» **Work task**
Print what the records say exactly, and omit the pictures.

» **Records from a data source**
-- Opening Marker --
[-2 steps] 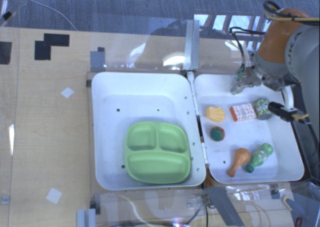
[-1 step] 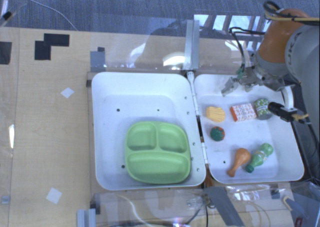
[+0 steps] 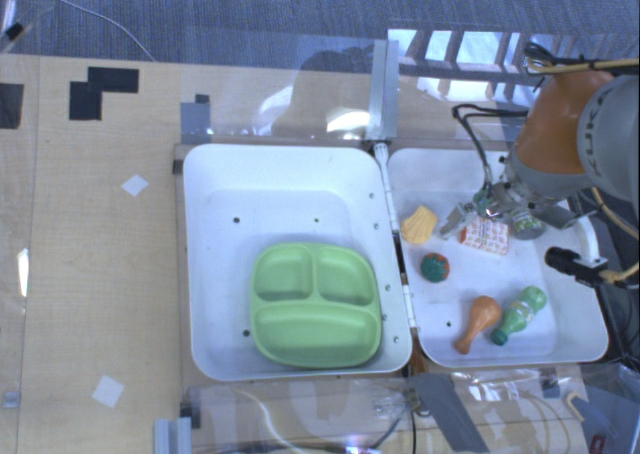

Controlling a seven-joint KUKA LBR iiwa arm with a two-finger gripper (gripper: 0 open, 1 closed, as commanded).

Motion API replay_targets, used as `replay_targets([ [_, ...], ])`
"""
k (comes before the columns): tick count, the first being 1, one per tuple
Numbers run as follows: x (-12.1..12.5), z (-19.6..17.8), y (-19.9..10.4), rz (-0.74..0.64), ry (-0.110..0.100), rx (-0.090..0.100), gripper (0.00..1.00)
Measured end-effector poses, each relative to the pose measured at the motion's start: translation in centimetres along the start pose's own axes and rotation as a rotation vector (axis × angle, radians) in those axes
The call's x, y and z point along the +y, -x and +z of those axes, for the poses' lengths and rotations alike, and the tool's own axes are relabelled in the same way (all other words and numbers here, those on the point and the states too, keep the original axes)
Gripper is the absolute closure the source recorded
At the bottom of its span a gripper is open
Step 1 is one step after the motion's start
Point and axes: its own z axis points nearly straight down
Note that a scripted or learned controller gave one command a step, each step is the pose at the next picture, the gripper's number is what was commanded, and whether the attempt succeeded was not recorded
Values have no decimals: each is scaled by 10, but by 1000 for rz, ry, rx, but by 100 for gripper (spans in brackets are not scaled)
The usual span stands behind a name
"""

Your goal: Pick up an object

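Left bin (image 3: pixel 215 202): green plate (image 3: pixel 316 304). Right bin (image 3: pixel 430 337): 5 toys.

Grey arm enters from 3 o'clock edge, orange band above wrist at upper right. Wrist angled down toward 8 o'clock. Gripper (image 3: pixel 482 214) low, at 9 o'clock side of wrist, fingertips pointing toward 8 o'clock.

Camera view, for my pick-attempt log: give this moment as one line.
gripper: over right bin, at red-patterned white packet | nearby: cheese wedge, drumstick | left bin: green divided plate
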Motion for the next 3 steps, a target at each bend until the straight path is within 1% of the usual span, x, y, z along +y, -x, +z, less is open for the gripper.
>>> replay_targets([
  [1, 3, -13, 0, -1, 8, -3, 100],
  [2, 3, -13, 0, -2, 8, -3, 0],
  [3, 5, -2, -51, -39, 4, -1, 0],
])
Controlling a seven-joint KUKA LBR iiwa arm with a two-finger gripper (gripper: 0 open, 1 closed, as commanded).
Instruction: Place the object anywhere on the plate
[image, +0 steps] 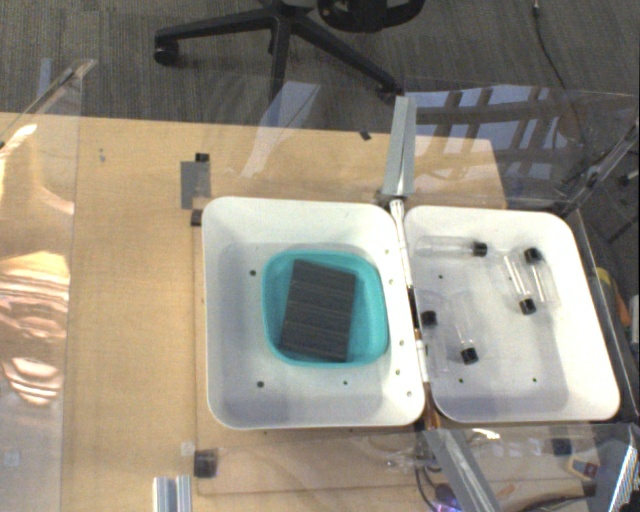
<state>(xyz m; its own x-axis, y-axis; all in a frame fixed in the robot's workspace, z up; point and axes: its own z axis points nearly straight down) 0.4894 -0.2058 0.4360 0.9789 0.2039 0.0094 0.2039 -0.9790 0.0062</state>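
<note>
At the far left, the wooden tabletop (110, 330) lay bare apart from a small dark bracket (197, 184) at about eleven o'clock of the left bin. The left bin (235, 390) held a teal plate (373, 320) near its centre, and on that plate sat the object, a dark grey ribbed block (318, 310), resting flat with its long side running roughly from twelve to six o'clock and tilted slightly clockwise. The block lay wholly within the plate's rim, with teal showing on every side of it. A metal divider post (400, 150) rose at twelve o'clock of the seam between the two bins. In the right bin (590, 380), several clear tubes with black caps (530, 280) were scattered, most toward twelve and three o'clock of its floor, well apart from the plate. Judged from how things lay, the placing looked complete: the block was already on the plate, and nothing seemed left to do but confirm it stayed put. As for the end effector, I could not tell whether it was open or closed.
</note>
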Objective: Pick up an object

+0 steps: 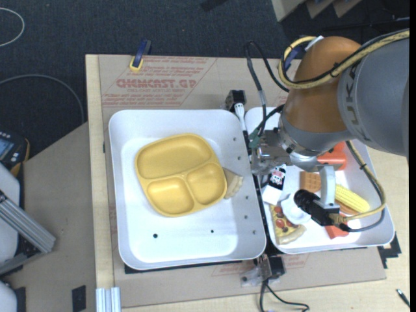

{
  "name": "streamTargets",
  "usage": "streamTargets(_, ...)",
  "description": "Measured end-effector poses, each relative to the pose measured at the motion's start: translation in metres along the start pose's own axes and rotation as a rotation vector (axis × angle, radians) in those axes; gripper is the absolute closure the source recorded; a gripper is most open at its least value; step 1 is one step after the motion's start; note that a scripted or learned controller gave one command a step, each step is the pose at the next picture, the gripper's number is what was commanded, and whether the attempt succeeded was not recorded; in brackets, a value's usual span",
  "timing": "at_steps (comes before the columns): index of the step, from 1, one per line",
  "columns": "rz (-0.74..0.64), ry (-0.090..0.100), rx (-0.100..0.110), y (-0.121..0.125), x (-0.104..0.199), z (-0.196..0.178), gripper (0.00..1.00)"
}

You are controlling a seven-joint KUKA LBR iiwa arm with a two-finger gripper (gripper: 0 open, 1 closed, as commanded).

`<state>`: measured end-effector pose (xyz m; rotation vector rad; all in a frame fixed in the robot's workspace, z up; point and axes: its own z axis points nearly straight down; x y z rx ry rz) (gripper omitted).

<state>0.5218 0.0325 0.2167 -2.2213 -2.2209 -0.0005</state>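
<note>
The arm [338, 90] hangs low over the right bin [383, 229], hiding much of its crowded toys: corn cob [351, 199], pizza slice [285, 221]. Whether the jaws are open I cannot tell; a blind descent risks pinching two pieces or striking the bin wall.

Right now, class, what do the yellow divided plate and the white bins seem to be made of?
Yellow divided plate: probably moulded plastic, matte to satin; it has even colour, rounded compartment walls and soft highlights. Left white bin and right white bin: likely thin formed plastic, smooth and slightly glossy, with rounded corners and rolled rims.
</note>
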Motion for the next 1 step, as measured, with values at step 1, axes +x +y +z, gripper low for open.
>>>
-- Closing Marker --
» **Output below**
[-2 steps] 
[-1 step] 
[+0 steps] 

Controlling a seven-joint KUKA LBR iiwa arm with a two-finger gripper (gripper: 0 open, 1 closed, as commanded).

Motion API replay_targets, used as `replay_targets([ [_, ...], ])`
"""
k (comes before the columns): tick count, the first being 1, one per tuple
Numbers run as follows: x (-12.1..12.5), z (-19.6..17.8), y (-19.9..10.4), rz (-0.74..0.64), ry (-0.110..0.100), rx (-0.090..0.100), gripper (0.00..1.00)
Measured end-effector poses, each relative to the pose measured at the motion's start: translation in centimetres along the start pose's own axes and rotation as a rotation vector (axis × angle, radians) in those axes
The call's x, y and z point along the +y, -x and +z of those axes, for the poses' lengths and rotations alike, and the tool's own axes are relabelled in the same way (all other words and numbers here, those on the point and the states too, keep the original axes)
Gripper is the absolute closure the source recorded
At the bottom of its span a gripper is open
Step 1 is one step after the motion's start
Point and axes: its own z axis points nearly straight down
Note that a scripted or learned controller gave one command a step, each step is the pose at the next picture, the gripper's number is what was commanded, and whether the attempt succeeded was not recorded
Values have no decimals: each is scaled by 10, but by 1000 for rz, ry, rx, but by 100 for gripper (spans in brackets are not scaled)
The usual span stands behind a name
"""

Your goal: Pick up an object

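Left bin (image 3: pixel 215 202): green plate (image 3: pixel 316 304). Right bin (image 3: pixel 430 337): 5 toys.

Grey arm enters from 3 o'clock edge, orange band above wrist at upper right. Wrist angled down toward 8 o'clock. Gripper (image 3: pixel 482 214) low, at 9 o'clock side of wrist, fingertips pointing toward 8 o'clock.

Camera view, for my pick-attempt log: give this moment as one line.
gripper: over right bin, at red-patterned white packet | nearby: cheese wedge, drumstick | left bin: green divided plate
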Motion for the next 3 steps, a target at each bend until the straight path is within 1% of the usual span, x, y, z along +y, -x, +z, less is open for the gripper.
>>> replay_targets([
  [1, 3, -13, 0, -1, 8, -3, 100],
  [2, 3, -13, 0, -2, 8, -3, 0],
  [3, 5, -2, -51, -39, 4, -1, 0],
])
Controlling a seven-joint KUKA LBR iiwa arm with a two-finger gripper (gripper: 0 open, 1 closed, as commanded).
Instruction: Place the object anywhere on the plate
[image, +0 steps] 
<state>(xyz m; its own x-axis, y-axis; all in a frame fixed in the robot's workspace, z up; point and axes: its own z axis points nearly straight down) 0.4894 -0.2058 0.4360 0.9789 0.2039 0.0094 0.2039 -0.9790 0.0062</state>
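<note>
At the far left, the wooden tabletop (110, 330) lay bare apart from a small dark bracket (197, 184) at about eleven o'clock of the left bin. The left bin (235, 390) held a teal plate (373, 320) near its centre, and on that plate sat the object, a dark grey ribbed block (318, 310), resting flat with its long side running roughly from twelve to six o'clock and tilted slightly clockwise. The block lay wholly within the plate's rim, with teal showing on every side of it. A metal divider post (400, 150) rose at twelve o'clock of the seam between the two bins. In the right bin (590, 380), several clear tubes with black caps (530, 280) were scattered, most toward twelve and three o'clock of its floor, well apart from the plate. Judged from how things lay, the placing looked complete: the block was already on the plate, and nothing seemed left to do but confirm it stayed put. As for the end effector, I could not tell whether it was open or closed.
</note>
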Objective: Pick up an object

+0 steps: 

{
  "name": "streamTargets",
  "usage": "streamTargets(_, ...)",
  "description": "Measured end-effector poses, each relative to the pose measured at the motion's start: translation in metres along the start pose's own axes and rotation as a rotation vector (axis × angle, radians) in those axes; gripper is the absolute closure the source recorded; a gripper is most open at its least value; step 1 is one step after the motion's start; note that a scripted or learned controller gave one command a step, each step is the pose at the next picture, the gripper's number is what was commanded, and whether the attempt succeeded was not recorded; in brackets, a value's usual span",
  "timing": "at_steps (comes before the columns): index of the step, from 1, one per line",
  "columns": "rz (-0.74..0.64), ry (-0.090..0.100), rx (-0.100..0.110), y (-0.121..0.125), x (-0.104..0.199), z (-0.196..0.178), gripper (0.00..1.00)"
}

You are controlling a seven-joint KUKA LBR iiwa arm with a two-finger gripper (gripper: 0 open, 1 closed, as commanded).

`<state>`: measured end-effector pose (xyz m; rotation vector rad; all in a frame fixed in the robot's workspace, z up; point and axes: its own z axis points nearly straight down; x y z rx ry rz) (gripper omitted).

<state>0.5218 0.0325 0.2167 -2.2213 -2.2209 -0.0005</state>
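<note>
The arm [338, 90] hangs low over the right bin [383, 229], hiding much of its crowded toys: corn cob [351, 199], pizza slice [285, 221]. Whether the jaws are open I cannot tell; a blind descent risks pinching two pieces or striking the bin wall.

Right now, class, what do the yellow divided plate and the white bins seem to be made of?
Yellow divided plate: probably moulded plastic, matte to satin; it has even colour, rounded compartment walls and soft highlights. Left white bin and right white bin: likely thin formed plastic, smooth and slightly glossy, with rounded corners and rolled rims.
</note>
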Motion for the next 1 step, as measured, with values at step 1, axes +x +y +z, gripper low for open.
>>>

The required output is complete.